Tommy Knox

Personal information
- Full name: Thomas Knox
- Date of birth: 11 November 1905
- Place of birth: Ushaw Moor, County Durham, England
- Date of death: 27 November 1954 (aged 49)
- Place of death: Carlisle, England
- Height: 5 ft 9+1⁄2 in (1.77 m)
- Position(s): Goalkeeper

Senior career*
- Years: Team / Apps / (Gls)
- Ushaw Moor Labour Party
- 192?–1929: Bearpark Welfare
- 1929–19??: Chilton Colliery Recreation
- Durham City
- Crook Town
- 1931–1933: Darlington / 48 / (0)
- 1933–1934: Hartlepools United / 25 / (0)
- 1934–1936: Notts County / 72 / (0)
- 1936: Crystal Palace / 3 / (0)
- 1936–1937: Norwich City / 0 / (0)
- 1937–1939: Carlisle United / 63 / (0)

= Tommy Knox =

English footballer (1905–1954)

Thomas Knox (11 November 1905 – 27 November 1954) was an English footballer who made 211 appearances in the Football League in the 1930s playing as a goalkeeper for Darlington, Hartlepools United, Notts County, Crystal Palace and Carlisle United.

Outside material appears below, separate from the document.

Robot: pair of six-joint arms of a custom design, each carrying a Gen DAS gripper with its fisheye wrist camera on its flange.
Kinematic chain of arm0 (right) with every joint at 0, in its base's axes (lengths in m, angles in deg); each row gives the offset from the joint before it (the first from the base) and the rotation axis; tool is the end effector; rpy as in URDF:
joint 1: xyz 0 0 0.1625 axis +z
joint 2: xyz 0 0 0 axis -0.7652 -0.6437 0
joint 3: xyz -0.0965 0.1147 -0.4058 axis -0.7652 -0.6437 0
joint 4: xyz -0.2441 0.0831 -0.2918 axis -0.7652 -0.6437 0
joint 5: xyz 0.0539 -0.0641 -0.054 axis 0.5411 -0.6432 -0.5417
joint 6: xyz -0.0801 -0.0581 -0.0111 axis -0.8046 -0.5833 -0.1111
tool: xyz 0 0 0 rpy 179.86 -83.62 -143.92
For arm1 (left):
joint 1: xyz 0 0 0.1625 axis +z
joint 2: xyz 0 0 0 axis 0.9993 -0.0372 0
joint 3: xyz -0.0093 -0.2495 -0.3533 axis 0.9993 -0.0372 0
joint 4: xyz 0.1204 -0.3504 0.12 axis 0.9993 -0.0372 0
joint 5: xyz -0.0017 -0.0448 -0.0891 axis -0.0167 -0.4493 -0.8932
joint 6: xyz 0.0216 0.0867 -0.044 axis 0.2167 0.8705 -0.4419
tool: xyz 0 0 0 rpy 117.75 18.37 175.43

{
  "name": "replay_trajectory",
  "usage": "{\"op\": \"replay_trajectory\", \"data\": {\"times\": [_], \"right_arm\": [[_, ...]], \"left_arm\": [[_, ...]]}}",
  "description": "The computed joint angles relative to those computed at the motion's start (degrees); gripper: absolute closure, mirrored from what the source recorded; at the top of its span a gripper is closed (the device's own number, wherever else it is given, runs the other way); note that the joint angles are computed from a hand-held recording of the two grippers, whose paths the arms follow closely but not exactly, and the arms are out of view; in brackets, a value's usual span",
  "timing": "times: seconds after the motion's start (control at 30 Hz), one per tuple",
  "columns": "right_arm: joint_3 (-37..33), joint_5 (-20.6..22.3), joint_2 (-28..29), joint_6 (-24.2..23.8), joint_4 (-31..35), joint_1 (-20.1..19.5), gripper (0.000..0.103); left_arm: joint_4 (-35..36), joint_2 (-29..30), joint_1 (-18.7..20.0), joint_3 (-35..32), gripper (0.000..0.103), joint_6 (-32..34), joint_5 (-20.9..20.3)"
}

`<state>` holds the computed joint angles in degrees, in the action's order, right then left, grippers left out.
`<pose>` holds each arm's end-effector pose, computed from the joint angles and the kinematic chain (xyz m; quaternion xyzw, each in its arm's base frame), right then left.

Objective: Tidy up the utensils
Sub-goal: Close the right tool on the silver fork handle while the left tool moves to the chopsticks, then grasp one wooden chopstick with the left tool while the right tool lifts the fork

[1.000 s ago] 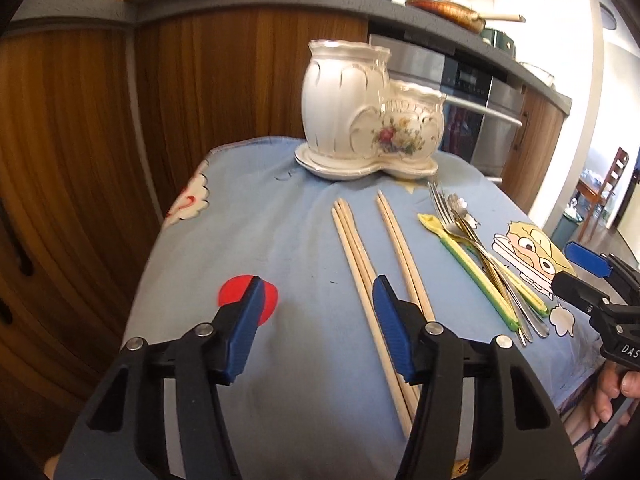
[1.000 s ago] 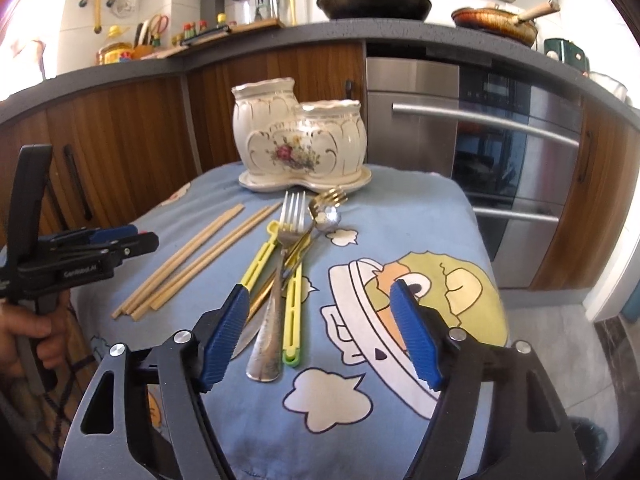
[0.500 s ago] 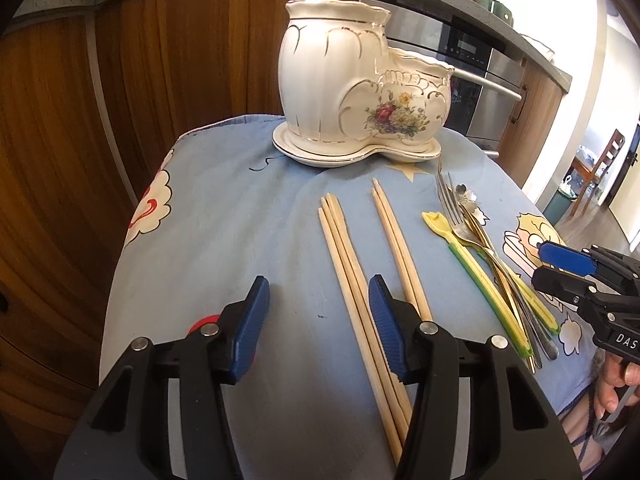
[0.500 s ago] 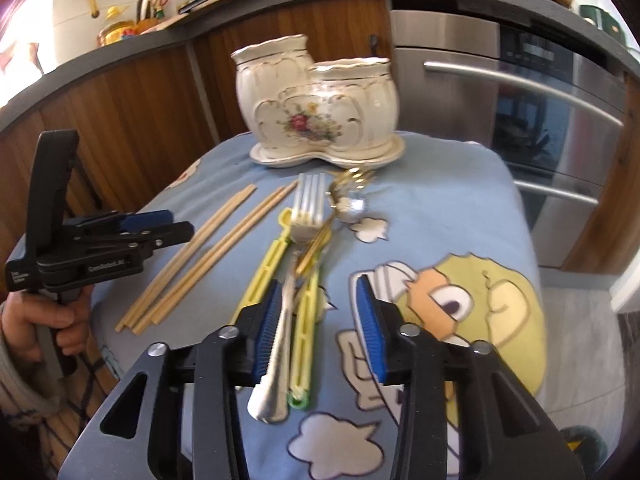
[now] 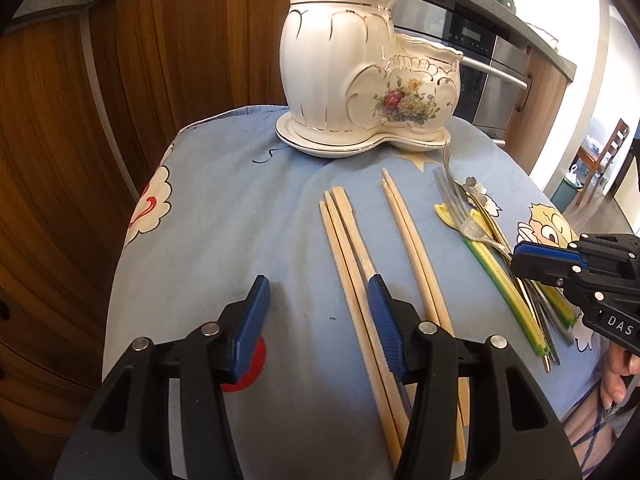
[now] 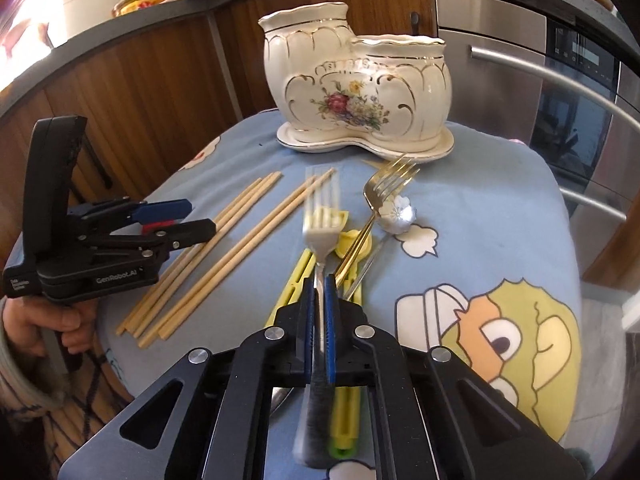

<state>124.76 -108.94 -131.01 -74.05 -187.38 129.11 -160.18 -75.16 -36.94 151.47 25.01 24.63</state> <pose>-0.0006 -0.6092 0.2808 0.2007 -0.8931 0.3130 0.2532 -0.3094 -0.6838 -0.0352 0.3382 0.8763 -0.2402 0.2451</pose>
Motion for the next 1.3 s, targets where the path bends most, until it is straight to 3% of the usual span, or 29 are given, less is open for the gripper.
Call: {"op": "replay_trajectory", "data": {"times": [0.33,0.7,0.9,1.07,1.17,1.3], "right_arm": [[1.6,2.6,-1.9,1.4,-2.4,-0.7,0.097],[-0.7,-0.5,-2.1,3.7,-1.7,-2.7,0.097],[-2.9,-1.0,-2.3,6.1,3.5,-3.4,0.097],[-6.5,-4.8,-1.9,6.2,11.1,-2.3,0.097],[-9.0,-6.8,-1.3,5.8,15.4,-1.8,0.097],[-12.8,-10.5,-0.3,3.9,22.4,-0.5,0.096]], "left_arm": [[0.5,-0.8,0.7,0.1,0.058,-1.7,-2.0],[3.4,0.0,0.4,-2.0,0.067,-0.8,0.1],[8.9,-0.2,0.3,-3.9,0.071,-0.5,0.0],[16.8,0.2,0.5,-7.4,0.073,-0.4,-0.6],[21.4,0.3,0.4,-9.4,0.085,0.0,0.9],[28.7,0.1,0.9,-12.2,0.086,-0.5,-0.3]]}}
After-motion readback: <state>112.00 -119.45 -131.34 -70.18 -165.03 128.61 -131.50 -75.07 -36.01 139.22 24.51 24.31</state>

He was on the books of Norwich City without playing for them in the League, had trials with Bolton Wanderers, Bradford City and Leeds United before making his league debut with Darlington, and played non-league football for clubs including Ushaw Moor Labour Party, Bearpark Welfare, West Stanley, Chilton Colliery Recreation, Durham City and Crook Town.

During the Second World War, he acted as trainer to the Blackhall Colliery Welfare team, and afterwards went into business in Blackhall while acting as a scout for Notts County. He later moved to Carlisle, where he died in November 1954.